TASK DESCRIPTION> Answer with a number only, giving how many lines in the data below include "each".
[Opening THE DATA section]
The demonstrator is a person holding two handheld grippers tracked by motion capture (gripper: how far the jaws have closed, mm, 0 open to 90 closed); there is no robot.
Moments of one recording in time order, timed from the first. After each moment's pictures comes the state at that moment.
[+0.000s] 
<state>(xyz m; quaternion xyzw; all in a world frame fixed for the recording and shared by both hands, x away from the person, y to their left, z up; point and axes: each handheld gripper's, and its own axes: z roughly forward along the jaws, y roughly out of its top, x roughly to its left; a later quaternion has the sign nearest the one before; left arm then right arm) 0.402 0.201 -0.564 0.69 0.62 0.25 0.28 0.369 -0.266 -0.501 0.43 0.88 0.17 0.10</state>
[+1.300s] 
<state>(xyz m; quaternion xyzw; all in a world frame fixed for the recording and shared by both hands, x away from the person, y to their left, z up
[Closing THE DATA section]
RESULT> 2